Your output must match the records exactly, line for line.

**PROVIDED DATA:**
________________
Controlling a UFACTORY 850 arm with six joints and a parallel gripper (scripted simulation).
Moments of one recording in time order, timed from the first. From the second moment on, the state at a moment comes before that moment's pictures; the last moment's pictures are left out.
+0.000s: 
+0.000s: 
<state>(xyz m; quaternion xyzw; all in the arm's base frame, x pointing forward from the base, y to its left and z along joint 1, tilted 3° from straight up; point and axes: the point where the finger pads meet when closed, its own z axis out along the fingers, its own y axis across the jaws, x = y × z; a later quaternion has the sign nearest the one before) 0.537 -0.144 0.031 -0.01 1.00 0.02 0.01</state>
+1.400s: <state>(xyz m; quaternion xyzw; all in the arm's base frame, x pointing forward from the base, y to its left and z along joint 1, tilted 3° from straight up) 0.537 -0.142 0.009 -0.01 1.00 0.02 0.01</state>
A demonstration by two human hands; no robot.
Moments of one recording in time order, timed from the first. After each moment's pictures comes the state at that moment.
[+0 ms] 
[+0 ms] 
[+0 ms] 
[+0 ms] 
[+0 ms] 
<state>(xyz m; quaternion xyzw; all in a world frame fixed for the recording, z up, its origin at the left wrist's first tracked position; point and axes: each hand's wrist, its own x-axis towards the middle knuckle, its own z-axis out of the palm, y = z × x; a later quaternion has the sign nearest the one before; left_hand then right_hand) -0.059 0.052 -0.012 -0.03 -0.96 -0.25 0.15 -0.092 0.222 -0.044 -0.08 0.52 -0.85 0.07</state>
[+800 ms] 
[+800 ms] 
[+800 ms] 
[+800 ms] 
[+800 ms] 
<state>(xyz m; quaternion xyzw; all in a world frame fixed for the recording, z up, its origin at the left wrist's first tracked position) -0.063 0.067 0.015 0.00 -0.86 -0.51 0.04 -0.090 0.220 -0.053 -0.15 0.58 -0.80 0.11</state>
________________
**SOLVED EXERCISE:**
Controlling a UFACTORY 850 arm with six joints and a parallel gripper (scripted simulation).
Moments of one recording in time order, timed from the first. From the second moment on, the state at a moment comes before that moment's pictures; the last moment's pictures are left out.
+0.000s: 
+0.000s: 
<state>(xyz m; quaternion xyzw; all in the arm's base frame, x pointing forward from the base, y to its left and z along joint 1, tilted 3° from straight up; point and axes: the point where the finger pads meet when closed, its own z axis out along the fingers, its own y axis across the jaws, x = y × z; a later quaternion has the sign nearest the one before) 0.537 -0.144 0.031 -0.01 1.00 0.02 0.01</state>
+1.400s: <state>(xyz m; quaternion xyzw; all in the arm's base frame, x pointing forward from the base, y to its left and z along joint 1, tilted 3° from straight up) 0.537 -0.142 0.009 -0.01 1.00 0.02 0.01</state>
A demonstration by two human hands; no robot.
Moments of one recording in time order, timed from the first. After each moment's pictures comes the state at that moment.
[+0 ms] 
[+0 ms] 
[+0 ms] 
[+0 ms] 
[+0 ms] 
<state>(xyz m; quaternion xyzw; all in a world frame fixed for the recording, z up, its origin at the left wrist's first tracked position; point and axes: each hand's wrist, its own x-axis towards the middle knuckle, its own z-axis out of the palm, y = z × x; a later quaternion has the sign nearest the one before; left_hand then right_hand) -0.059 0.052 -0.012 -0.03 -0.96 -0.25 0.15 -0.092 0.222 -0.044 -0.08 0.52 -0.85 0.07</state>
[+800 ms] 
[+800 ms] 
[+800 ms] 
[+800 ms] 
[+800 ms] 
<state>(xyz m; quaternion xyzw; all in a world frame fixed for the recording, z up, its origin at the left wrist's first tracked position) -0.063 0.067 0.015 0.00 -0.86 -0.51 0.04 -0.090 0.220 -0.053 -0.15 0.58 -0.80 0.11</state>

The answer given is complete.